◆ EXERCISE
Only the number is needed: the count of lines in the records with the word "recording".

[RECORDS TO PROCESS — start]

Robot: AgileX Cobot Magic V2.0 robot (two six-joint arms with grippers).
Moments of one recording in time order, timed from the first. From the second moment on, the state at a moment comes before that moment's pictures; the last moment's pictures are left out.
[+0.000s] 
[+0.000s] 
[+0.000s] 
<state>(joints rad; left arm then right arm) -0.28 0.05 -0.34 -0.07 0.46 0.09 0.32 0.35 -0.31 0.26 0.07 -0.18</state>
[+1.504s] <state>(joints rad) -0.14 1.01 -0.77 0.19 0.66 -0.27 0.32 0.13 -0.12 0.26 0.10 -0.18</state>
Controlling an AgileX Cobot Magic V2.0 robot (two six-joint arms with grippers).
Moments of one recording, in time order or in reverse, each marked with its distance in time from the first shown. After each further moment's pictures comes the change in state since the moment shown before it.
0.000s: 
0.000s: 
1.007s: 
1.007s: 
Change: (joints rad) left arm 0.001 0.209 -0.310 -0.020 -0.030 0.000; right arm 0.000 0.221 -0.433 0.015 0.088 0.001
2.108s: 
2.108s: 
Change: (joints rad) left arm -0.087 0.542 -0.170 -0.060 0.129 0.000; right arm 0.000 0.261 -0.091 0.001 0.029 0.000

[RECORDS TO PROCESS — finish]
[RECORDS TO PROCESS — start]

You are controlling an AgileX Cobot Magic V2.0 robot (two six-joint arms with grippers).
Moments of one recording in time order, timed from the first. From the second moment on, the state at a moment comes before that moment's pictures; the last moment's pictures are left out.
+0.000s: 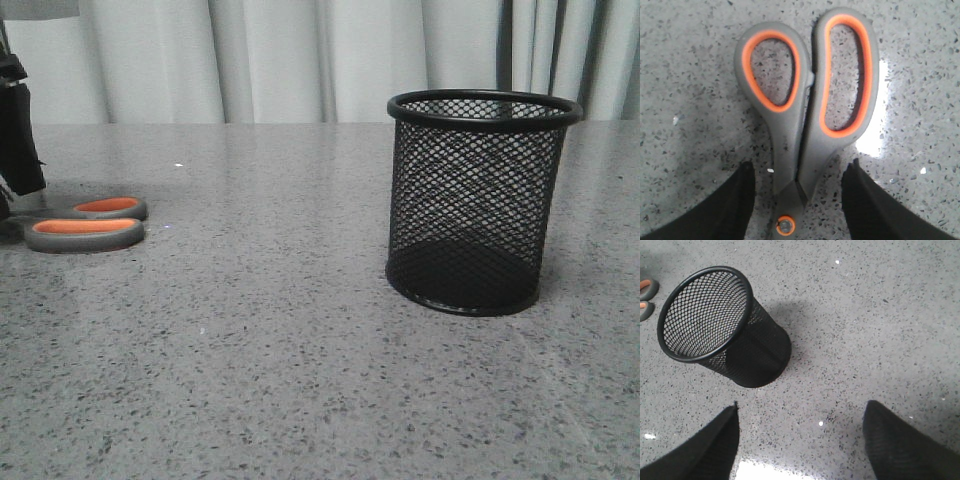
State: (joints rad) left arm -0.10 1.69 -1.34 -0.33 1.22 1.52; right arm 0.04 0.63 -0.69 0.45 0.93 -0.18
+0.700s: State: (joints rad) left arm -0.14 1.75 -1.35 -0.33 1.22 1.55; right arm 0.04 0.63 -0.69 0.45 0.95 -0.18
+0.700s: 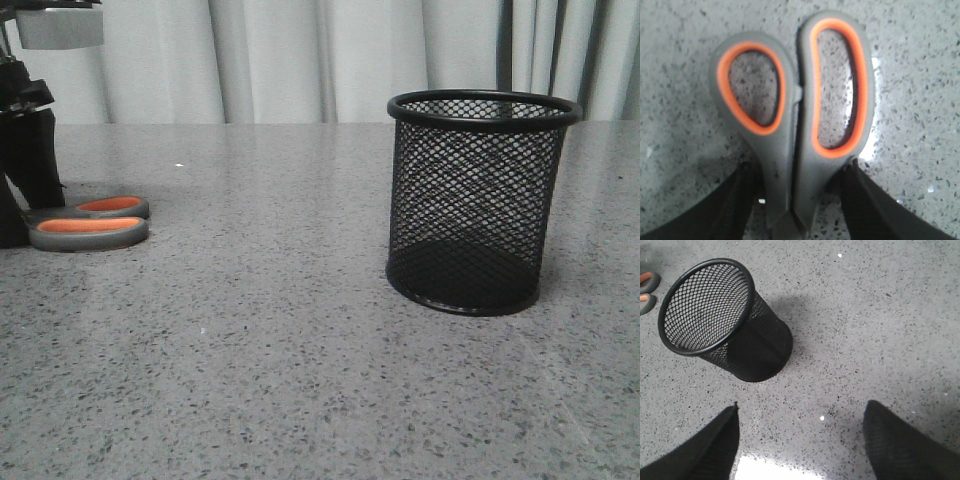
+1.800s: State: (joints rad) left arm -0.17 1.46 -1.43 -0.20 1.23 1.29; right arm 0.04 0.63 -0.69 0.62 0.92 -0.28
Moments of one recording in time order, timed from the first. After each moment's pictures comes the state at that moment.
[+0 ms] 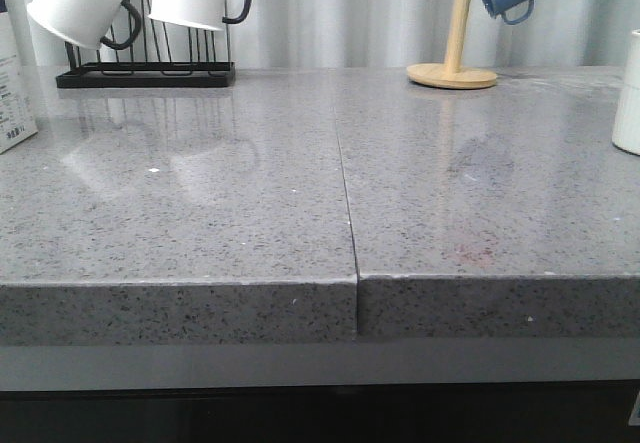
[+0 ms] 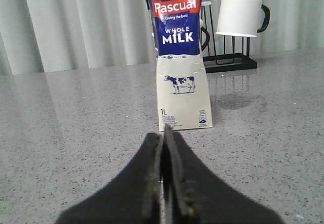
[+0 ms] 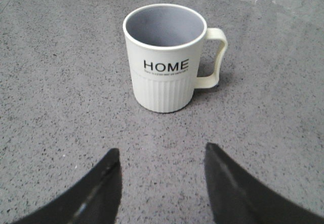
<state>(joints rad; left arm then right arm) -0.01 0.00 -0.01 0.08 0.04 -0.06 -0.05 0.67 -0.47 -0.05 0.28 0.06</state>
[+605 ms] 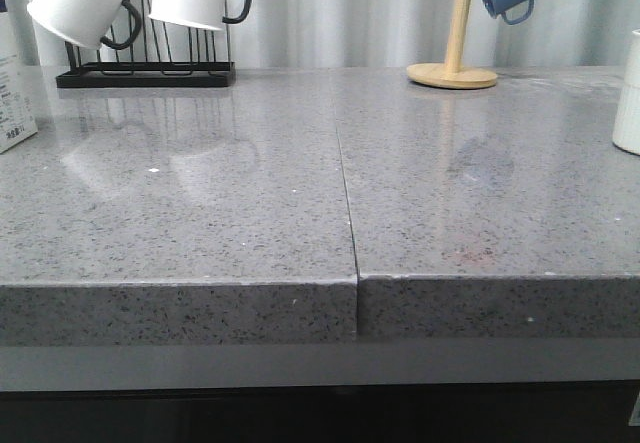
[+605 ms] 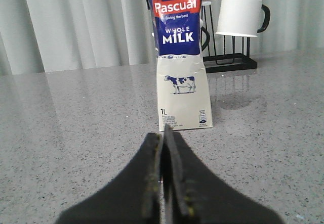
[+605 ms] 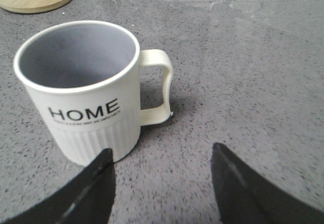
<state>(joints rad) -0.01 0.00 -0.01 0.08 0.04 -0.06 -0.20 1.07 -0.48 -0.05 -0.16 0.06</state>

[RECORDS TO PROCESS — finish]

◆ REPLY
4